L’ancien directeur général du FMI, Rodrigo Rato, et l’ancien président de Caja Madrid, Miguel Blesa, lors du premier jour du procès de l’affaire dite des « cartes black », le 26 septembre 2016, à Madrid. | SERGIO BARRENECHEA / AFP

Quatre ans et demi de prison. Le verdict est tombé jeudi 23 février pour Rodrigo Rato, ancien patron du Fonds monétaire international (FMI), de 2004 à 2007. En tant qu’ex-président de la caisse d’épargne espagnole, Caja Madrid, puis du conglomérat bancaire Bankia de 2010 à 2012, il a été reconnu coupable de détournement de fonds dans ce qu’on appelle l’affaire des « cartes black », des cartes de crédit de complaisance, opaques et non déclarées au fisc, distribuées aux membres du conseil d’administration de ces deux établissements entre les années 2003 et 2012.

Outre Rodrigo Rato, soixante-quatre directeurs et membres du conseil d’administration ont été condamnés. La peine la plus élevée (six ans de prison) a été infligée à l’ancien président de Caja Madrid, Miguel Blesa, à l’origine de ce système qui a permis de détourner plus de 12 millions d’euros.

Symbole de la corruption

Lorsque, en 2014, les médias avaient rendu publics les relevés de ces « cartes black », l’affaire avait suscité une vive indignation dans le royaume, alors que la crise sévissait. Restaurants de luxe, hôtels, voyages, bijoux, retraits d’espèces ont été payés par l’ancienne caisse d’épargne Caja Madrid, dont la fusion avec six autres cajas en 2010 avait donné naissance au géant Bankia. M. Rato avait, ainsi, dépensé 99 000 euros en trois ans en alcool, cadeaux de Noël, fruits de mer… Et il avait continué ces dépenses hors de tout contrôle alors que les difficultés s’aggravaient pour Bankia. En 2012, la banque avait dû être sauvée de la faillite par le gouvernement qui y a injecté près de 23 milliards d’euros.
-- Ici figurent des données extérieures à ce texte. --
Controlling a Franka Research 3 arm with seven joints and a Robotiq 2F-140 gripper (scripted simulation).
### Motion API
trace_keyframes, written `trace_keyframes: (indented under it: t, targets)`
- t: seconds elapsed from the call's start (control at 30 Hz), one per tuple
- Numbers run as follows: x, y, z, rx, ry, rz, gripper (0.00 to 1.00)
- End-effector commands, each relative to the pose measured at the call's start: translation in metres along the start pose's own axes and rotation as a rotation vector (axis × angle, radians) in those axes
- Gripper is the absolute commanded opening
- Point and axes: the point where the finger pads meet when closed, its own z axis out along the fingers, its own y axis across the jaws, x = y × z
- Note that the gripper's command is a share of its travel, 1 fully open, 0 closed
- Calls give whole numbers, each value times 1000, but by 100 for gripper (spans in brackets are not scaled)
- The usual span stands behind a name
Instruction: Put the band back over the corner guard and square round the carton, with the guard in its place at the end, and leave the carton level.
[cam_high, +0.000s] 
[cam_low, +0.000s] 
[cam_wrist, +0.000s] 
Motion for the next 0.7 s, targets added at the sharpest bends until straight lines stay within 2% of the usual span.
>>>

L’affaire des « cartes black » est devenue le symbole de la corruption qui a prévalu au sein des anciennes caisses d’épargne espagnoles. Ces fondations semi-publiques, à vocation sociale, contrôlées par les régions autonomes, qui en ont fait souvent des outils de financement politique, ont été au cœur de la crise bancaire. Au sein de leurs conseils d’administration siégeaient des représentants politiques de tous bords, conservateurs, socialistes ou communistes, mais aussi de syndicats ou du patronat, fermant les yeux alors que gonflait une bulle du crédit, alimentant à son tour une bulle immobilière qui a fini par exploser en 2008.

Succession de procès contre des banquiers

Cette affaire a aussi marqué le début de la descente aux enfers de Rodrigo Rato. Celui qui fut le ministre star de l’économie des gouvernements du conservateur José Maria Aznar (1996-2004) est aussi mis en examen pour « escroquerie, abus de biens sociaux, faux et usage de faux », dans l’affaire de l’introduction en Bourse de Bankia, en 2012, qui a ruiné des milliers de petits actionnaires. Il est par ailleurs accusé de « blanchiment, corruption et fraude » présumés, pour des irrégularités fiscales concernant ses entreprises familiales, et de possibles pots-de-vin perçus lorsqu’il était à la tête de Bankia.

En Espagne, les procès contre des banquiers se succèdent sans fin, beaucoup d’entre eux après des plaintes déposées par le FROB, le fonds public de restructuration des banques espagnoles, qui a injecté plus de 42 milliards d’euros d’argent public pour sauver le secteur durant la crise. En 2014, quatre banquiers de Caixa Penedès ont été condamnés à deux ans de prison pour « administration déloyale » pour avoir empoché 30 millions d’euros d’épargne retraite. En janvier, cinq ex-dirigeants de la banque NovaCaixaGalicia, condamnés à deux ans de prison pour s’être accordé de généreux parachutes dorés en pleine crise, ont été incarcérés.

Le prochain grand procès contre des banquiers commencera le 29 mai. C’est celui des ex-présidents et directeurs généraux de la Caja Mediterraneo (CAM), pour la faillite de l’établissement, en 2011, ayant obligé l’Espagne à injecter 2,8 milliards d’euros. Ce ne sera pas le dernier.